Not All Deduplication Ratios Are Made The Same

So, you or your customer are about to shell out for a new deduplicating storage system. What will the main metric by which you chose your new system be? Why, deduplication ratio, of course!

What if I told you that the least important number about a deduplicating storage system was its deduplication ratio? Ok, there may be a little hyperbole in that statement, but it’s not far from the truth.

So, why isn’t the deduplication ratio important and what are these other important numbers?

The deduplication ratio isn’t so much unimportant as potentially wildly misleading, consider these scenarios:

1.     A backup system takes a full backup every single day. This system will have almost 100% correlation of data between backups, therefore will achieve dedupe ratios of 100s:1.

2.     A backup system takes a full every week and differentials between the full backups, with a four-week retention period. This system will have four full backups in retention at any one time which are substantially similar, then a series of backups which are substantially dissimilar. It is likely that a deduplication ratio in the region of 20-30:1 can be achieved with this configuration.

3.     Now consider a four-week retention period on a progressive incremental forever backup. There will be all the data to make up a single full backup image, with each day being an incremental change from the previous day. The upshot is that because the data is being carefully selected from the client, there is much less data as a candidate for deduplication, therefore deduplication ratios in the region of 3-5:1 can be expected, maybe a little higher.

In each scenario, the same data are backed up, however the selection criteria and the amount of data moved from the client are different. All this and we’re not even going in to the different types of data which can affect the dedupe ratios. However we can already see that the method by which the data are selected for backup is a major factor in the deduplication ratio that can be expected. It is therefore a good idea to take deduplication ratios with a pinch of salt, unless detailed test methodologies are provided.

Ok, so that’s dedupe ratios ruined, what about these other numbers you were on about?

There are many numbers to look at, power, cooling, ability to scale out indefinitely, licensing costs, TCO, but when it comes down to it, there is a single metric more important than anything:

Real-world restore speed.

How fast does the system restore? I’m not talking about going to a test centre and running a few trivial bandwidth tests for individual restores, how does it really go?
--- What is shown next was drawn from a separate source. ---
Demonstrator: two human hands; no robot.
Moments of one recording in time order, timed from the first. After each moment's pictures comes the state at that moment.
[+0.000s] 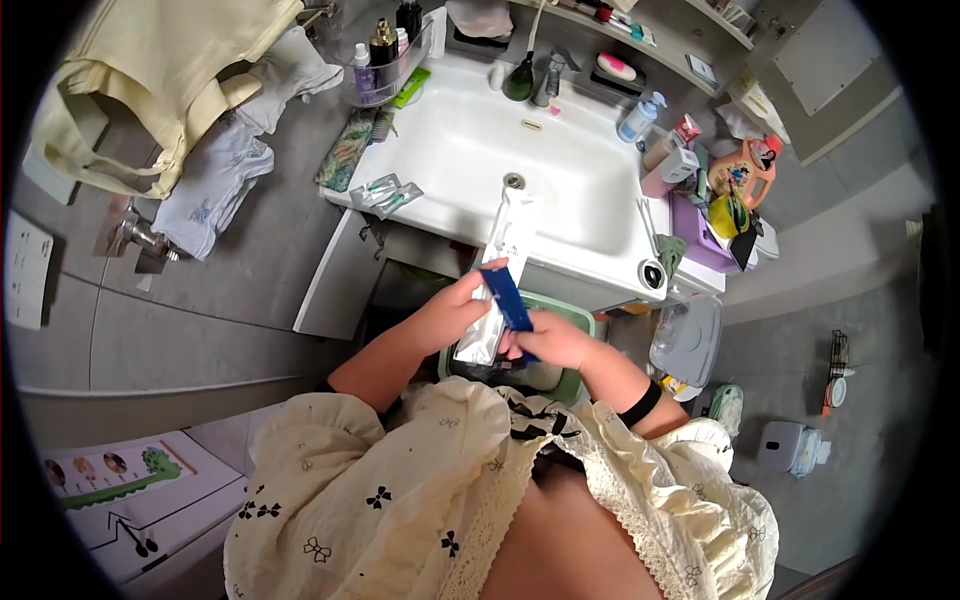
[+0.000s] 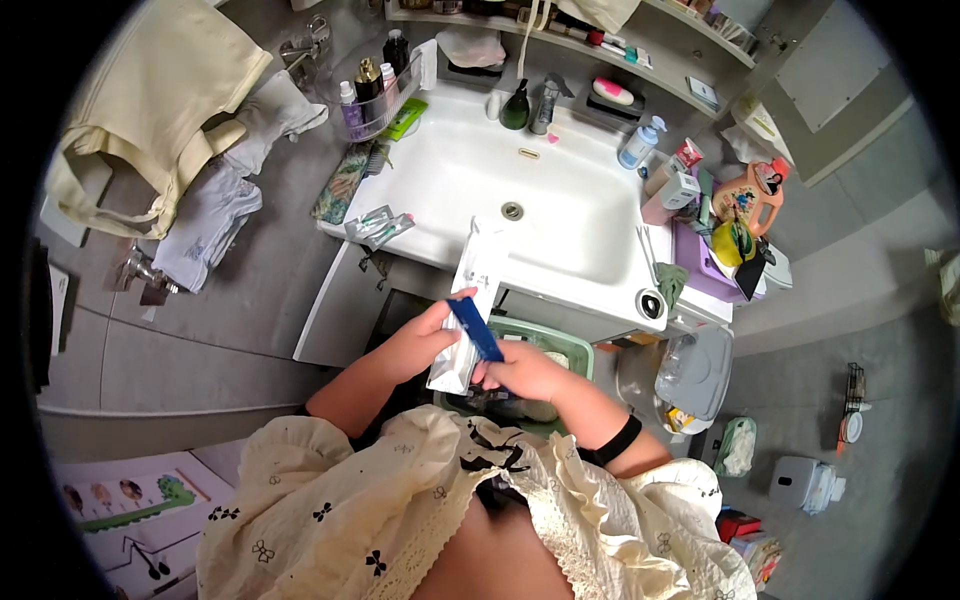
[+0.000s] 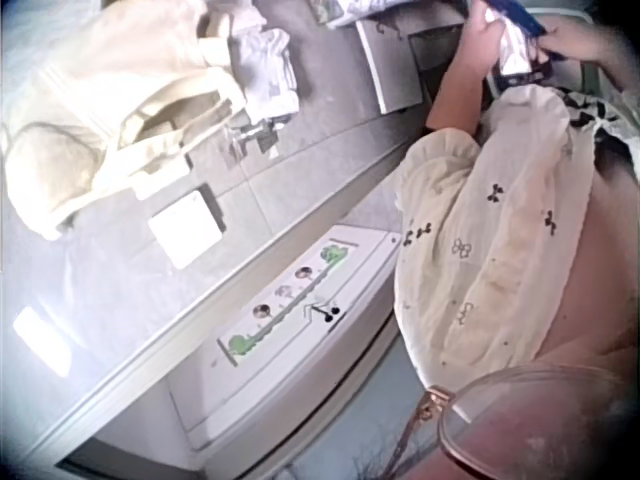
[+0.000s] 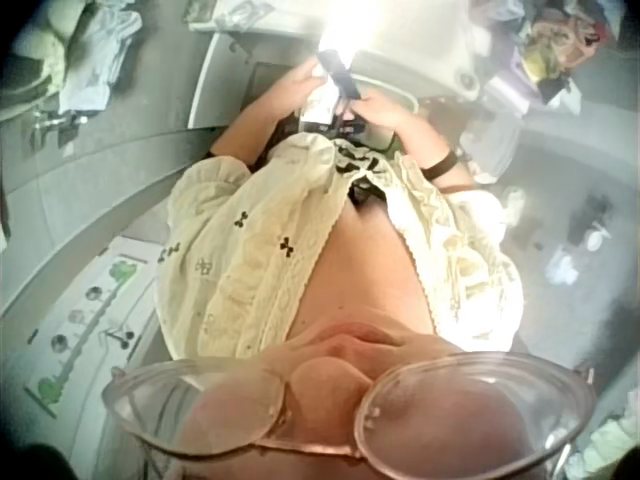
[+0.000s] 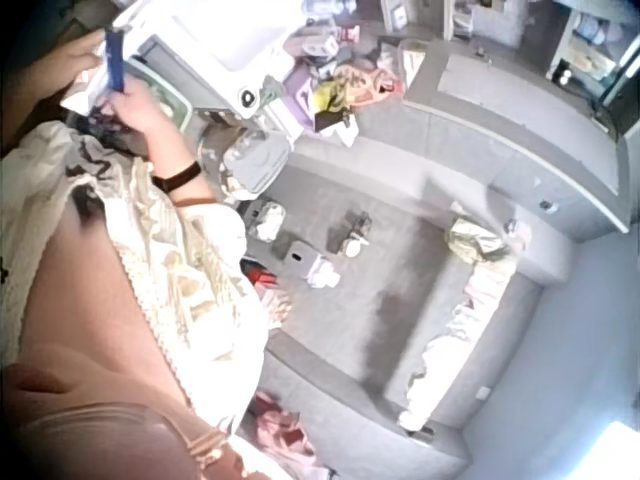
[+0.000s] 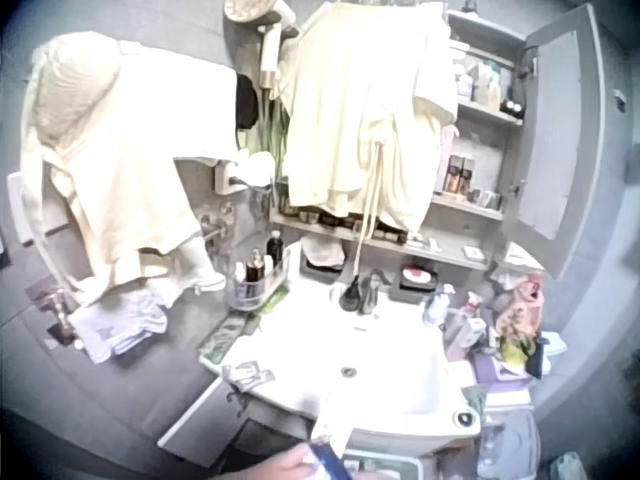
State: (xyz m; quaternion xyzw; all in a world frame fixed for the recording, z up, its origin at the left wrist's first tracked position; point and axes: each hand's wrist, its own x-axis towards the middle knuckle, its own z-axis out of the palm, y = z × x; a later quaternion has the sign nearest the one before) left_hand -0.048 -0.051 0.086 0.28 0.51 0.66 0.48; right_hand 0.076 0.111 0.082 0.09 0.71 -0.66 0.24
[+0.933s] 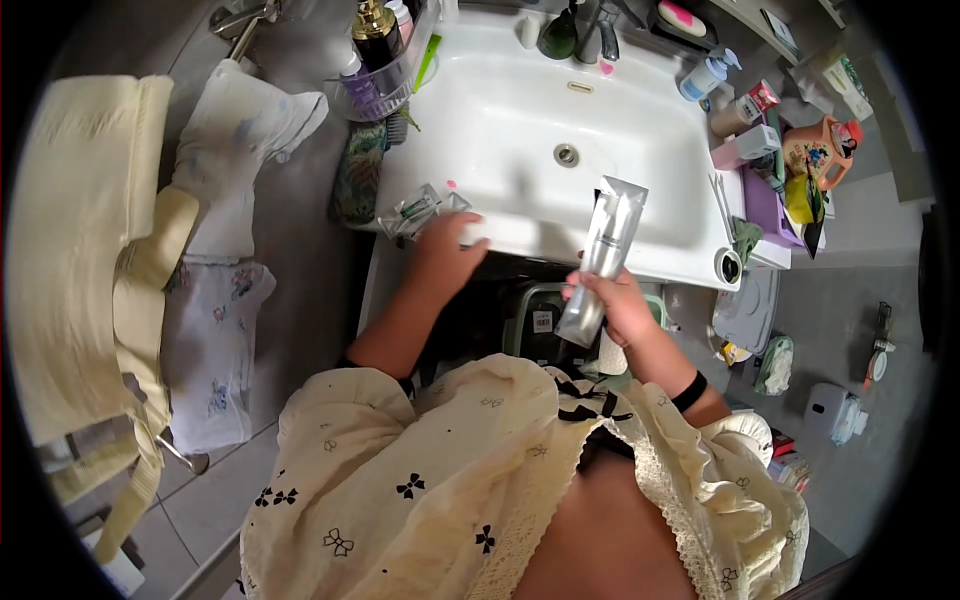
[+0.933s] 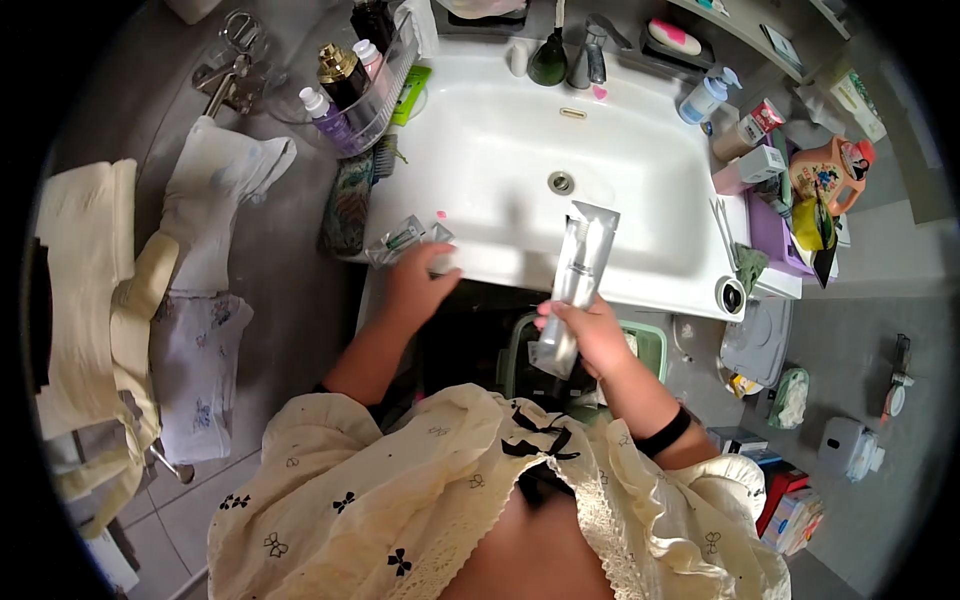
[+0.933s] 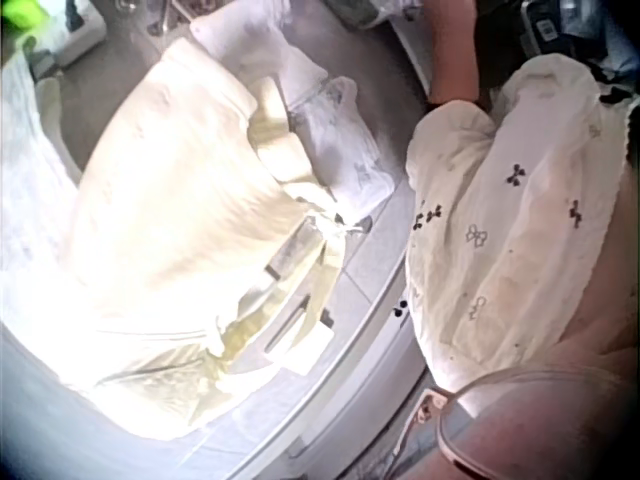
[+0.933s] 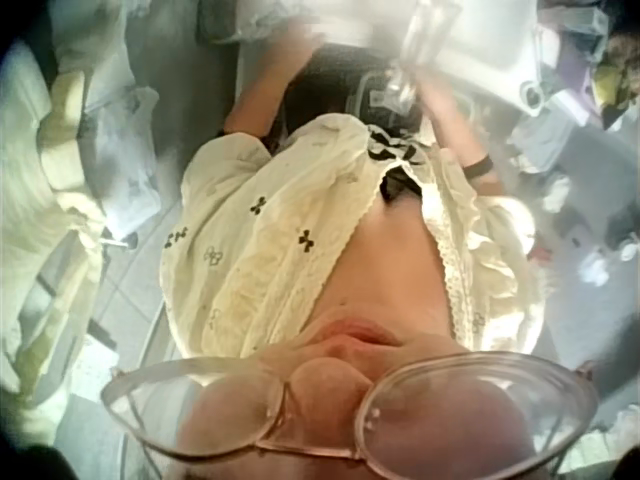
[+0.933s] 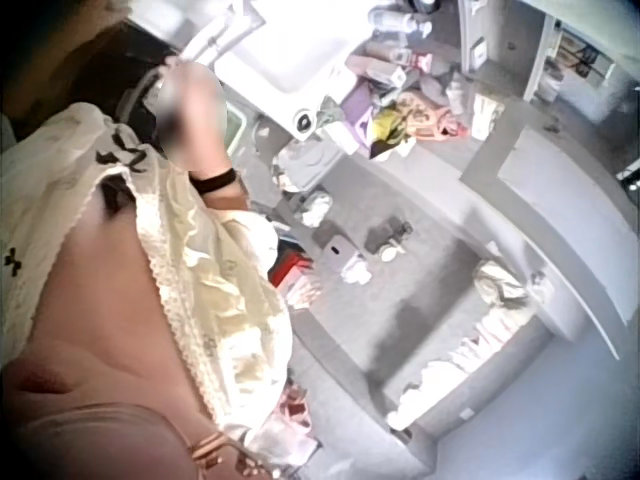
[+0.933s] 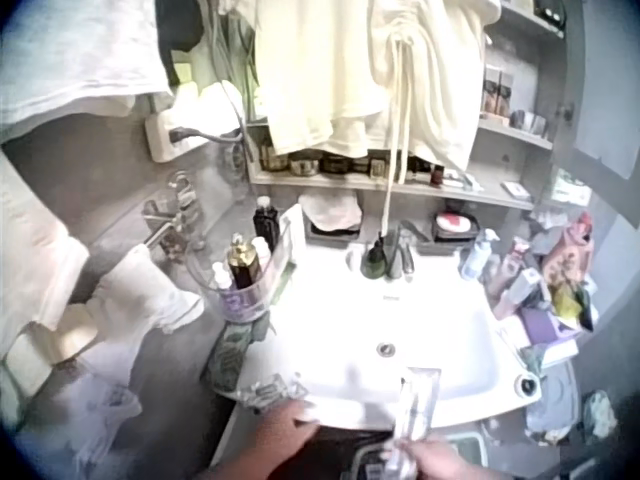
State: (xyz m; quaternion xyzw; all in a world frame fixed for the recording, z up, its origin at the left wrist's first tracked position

When you’re doing a restore of a rack of failed servers, when those servers were all doing their own deduplication processing and while the rest of the datacentre is still backing up. How fast does your system go then? What you’ve now got is a system which was happily backing up data, having hugely increased CPU, database and disk subsystem demand, due to re-hydrating the outgoing restore data in addition to actually moving it to the clients. This will inevitably have an impact on both backup and restore bandwidth, which may cripple the system. You need to be able to specify the performance of your system to match your worst-case scenario, not some just-about good enough to do the backups.